Monica got up, and paced around the room. Rolled her shoulders forward and back.
“The next morning he was super weird about it,” she continued. “Really aggressive in questioning me about what he’d said. He’d been so drunk that he didn’t even remember what we were talking about. But I think he had a vague memory of maybe mentioning his new gig, and he wanted to make sure he hadn’t told me anything important. Which he hadn’t.”
“But he wasn’t scared,” Tallon said.
“No, maybe a little panicked,” Monica said. “Or stressed. But Carl wasn’t scared of anything.”
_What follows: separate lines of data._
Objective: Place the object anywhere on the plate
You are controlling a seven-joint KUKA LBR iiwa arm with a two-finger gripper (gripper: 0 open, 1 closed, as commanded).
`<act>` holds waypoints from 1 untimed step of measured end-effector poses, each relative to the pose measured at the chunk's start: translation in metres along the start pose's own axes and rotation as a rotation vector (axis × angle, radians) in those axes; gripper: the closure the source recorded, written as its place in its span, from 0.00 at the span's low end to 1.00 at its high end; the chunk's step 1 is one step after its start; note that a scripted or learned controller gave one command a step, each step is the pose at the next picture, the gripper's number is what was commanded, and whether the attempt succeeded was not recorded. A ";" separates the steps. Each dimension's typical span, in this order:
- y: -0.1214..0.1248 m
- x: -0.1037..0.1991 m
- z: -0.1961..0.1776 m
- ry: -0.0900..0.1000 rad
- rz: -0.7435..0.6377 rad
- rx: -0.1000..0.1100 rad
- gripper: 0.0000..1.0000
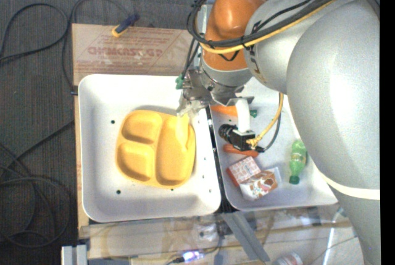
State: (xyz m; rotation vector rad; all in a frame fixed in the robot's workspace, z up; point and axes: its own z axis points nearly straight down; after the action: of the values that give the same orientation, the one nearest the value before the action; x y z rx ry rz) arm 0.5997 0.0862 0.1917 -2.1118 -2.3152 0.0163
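A yellow plate (pixel 154 147) with three compartments lies in the left bin (pixel 99 109). My gripper (pixel 187 104) hangs over the plate's far right corner, close to the wall between the two bins. The wrist and its orange band hide most of the gripper from above. I see no object between or under it. In the right bin (pixel 321 193) lie a red and white packet (pixel 252 176), a green bottle (pixel 297 160) and an orange thing (pixel 237 147).
The arm's big grey body covers the right side of the right bin. A brown cardboard sheet (pixel 133 50) lies behind the left bin. Cables trail over the dark floor at left.
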 end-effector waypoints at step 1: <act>-0.089 -0.089 0.012 0.001 -0.066 -0.006 1.00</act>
State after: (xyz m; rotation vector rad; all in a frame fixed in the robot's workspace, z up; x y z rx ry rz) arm 0.5193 -0.0108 0.1807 -2.0368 -2.3855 0.0086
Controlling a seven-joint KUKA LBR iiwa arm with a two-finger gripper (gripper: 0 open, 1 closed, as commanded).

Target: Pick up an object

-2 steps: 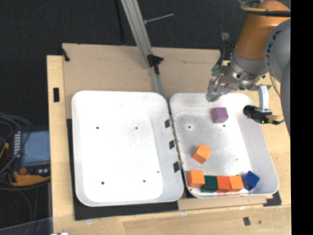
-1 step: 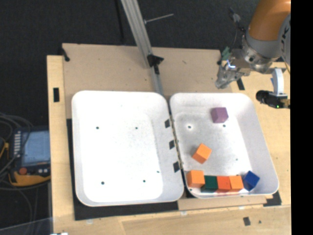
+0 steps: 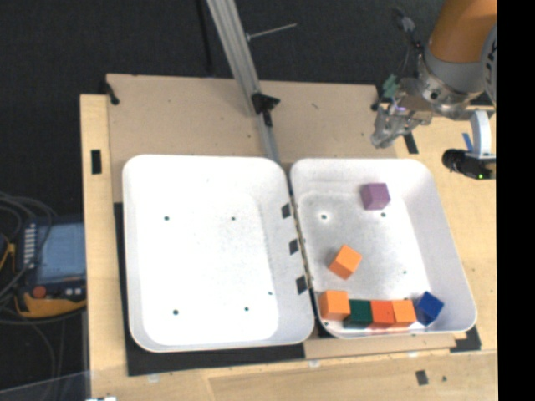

“Did you tell him what he’d said?”
“No, I felt sorry for him. But he kept asking if he’d said anything.”
“Like that he wa
s going to kill a bunch of innocent people?” Tallon asked. “That seems like kind of important information to just let slip out.”
“He never came out and said that,” Monica snapped at him. And then her face relaxed. “Not outright.”
“What did he say exactly?”
She faced Tallon, put her hands on her hips. Tallon had to admit, he couldn’t fault Fackrell for falling for Monica. She was a formidable young woman.
“Just that the plan was to carry on some important work that would change the world, and that there would be some sacrifices made. Like, a lot of sacrifices that some people would have no idea they were going to make. And that’s when he became really agitated. Like, it was news to him that was the plan.”
That sounded ominous. “And what did you say?”
“I asked him what he meant, but he sort of shut his mouth after that, and passed out a couple of minutes later.”
Tallon caught something in her voice, and he thought about what she’d just said.
“You said, ‘sort of shut his mouth.’ Did he say something else?”
Monica scooped up her glass of wine and drained it in one long gulp.
“He mentioned a name. Or at least that’s what I think it was.”
Tallon waited.
Finally, Monica looked directly at him.
“Borken.”
30
The name meant nothing to Tallon.
“Borken?” he asked. “What’s a Borken?”
Monica shrugged her shoulders. “I don’t know. I intended to find out and then the next day, Carl was gone. His apartment was empty. And then you showed up asking about him, and now here we are.”
She spread her arms out and gestured around her apartment.
Tallon had some more questions, but Monica’s phone buzzed and she looked at it. “Oh great, it’s my Mom. I’ve been putting off talking to her ever since Carl disappeared. Do you want to meet for breakfast tomorrow?” she asked. “I’ve got to take this.”